What kind of bugs you looking for out of curiosity? I’m not native to your state


----------



## cheetah13mo (Jan 9, 2020)

Poonjab said:


> What kind of bugs you looking for out of curiosity? I’m not native to your state


I’m going to look for anything the area offers. I live here so, A hentzi for days. C. Vittatus. Centipedes, millipedes, numerous snakes and lizards. It’s all pretty generic but you can find all of it in this one area.


----------



## chrispy (Jan 24, 2020)

cheetah13mo said:


> It’s been a while but I wanna get another get together this spring to find some critters. Is @Brian S still around? If anyone is interested, I don’t have details yet but it’s all in the works. Shooting for late April or May. Hit me up.

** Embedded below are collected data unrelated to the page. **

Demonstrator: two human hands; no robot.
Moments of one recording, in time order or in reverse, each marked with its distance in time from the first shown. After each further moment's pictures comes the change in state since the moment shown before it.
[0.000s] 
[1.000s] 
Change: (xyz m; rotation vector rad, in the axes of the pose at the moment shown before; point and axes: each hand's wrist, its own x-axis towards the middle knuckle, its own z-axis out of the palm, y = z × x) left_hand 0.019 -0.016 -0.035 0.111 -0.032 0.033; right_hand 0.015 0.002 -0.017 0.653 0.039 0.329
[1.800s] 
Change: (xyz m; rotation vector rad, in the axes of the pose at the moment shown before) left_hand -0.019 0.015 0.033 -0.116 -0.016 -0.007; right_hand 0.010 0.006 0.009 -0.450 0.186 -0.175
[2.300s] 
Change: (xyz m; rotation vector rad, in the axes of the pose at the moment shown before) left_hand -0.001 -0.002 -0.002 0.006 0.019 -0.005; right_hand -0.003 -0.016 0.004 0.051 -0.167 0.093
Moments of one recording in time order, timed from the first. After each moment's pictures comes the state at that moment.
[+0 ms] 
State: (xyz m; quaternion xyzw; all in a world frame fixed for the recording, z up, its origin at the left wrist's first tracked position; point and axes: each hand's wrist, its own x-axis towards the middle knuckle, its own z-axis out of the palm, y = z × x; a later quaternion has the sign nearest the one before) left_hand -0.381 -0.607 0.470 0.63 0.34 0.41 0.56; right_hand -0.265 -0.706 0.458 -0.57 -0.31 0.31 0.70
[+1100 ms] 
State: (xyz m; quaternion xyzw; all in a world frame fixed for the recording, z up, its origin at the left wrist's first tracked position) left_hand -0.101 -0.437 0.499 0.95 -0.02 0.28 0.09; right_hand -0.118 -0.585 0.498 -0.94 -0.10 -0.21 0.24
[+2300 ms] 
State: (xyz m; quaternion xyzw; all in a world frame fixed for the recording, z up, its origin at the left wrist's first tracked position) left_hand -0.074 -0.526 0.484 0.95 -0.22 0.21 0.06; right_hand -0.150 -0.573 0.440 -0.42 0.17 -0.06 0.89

Im down.  I haven’t been on here in ages and specifically logged in to look up info on where we went in Missouri, so we can plan a another trip. I lived in Cali for bug hunt iv , now I’m in southern Illinois, lots closer


----------



## cheetah13mo (Jan 25, 2020)

Sweet!! I’ll message you some details soon. It’s not set in stone yet but we’re looking at the first weekend in May.


----------



## chrispy (Jan 25, 2020)

Sounds Gouda , I think that weekend is open for me , I’ll check the kids schedules


----------



## Pyrelitha (Feb 25, 2020)

where might you be hunting? Like the specific area, I like in Illinois so it might be a good hunting spot to travel to one day, I love finding wild Ts


----------



## cheetah13mo (Feb 25, 2020)

Pyrelitha said:


> where might you be hunting? Like the specific area, I like in Illinois so it might be a good hunting spot to travel to one day, I love finding wild Ts


Yeah. It’ll be at the Caney Mountain wildlife thingy. Lol it’s basically in the middle but only about 20 minutes from the Arkansas line. Message me if you’d like more details.


----------



## Tortuga (May 20, 2020)

dang it, just saw this thread...story of my life lol, bad timing.  I'm always game for a bug hunt.  Next time you go @cheetah13mo hit me up, I live in Waldo.

Reactions: Thanks 1


----------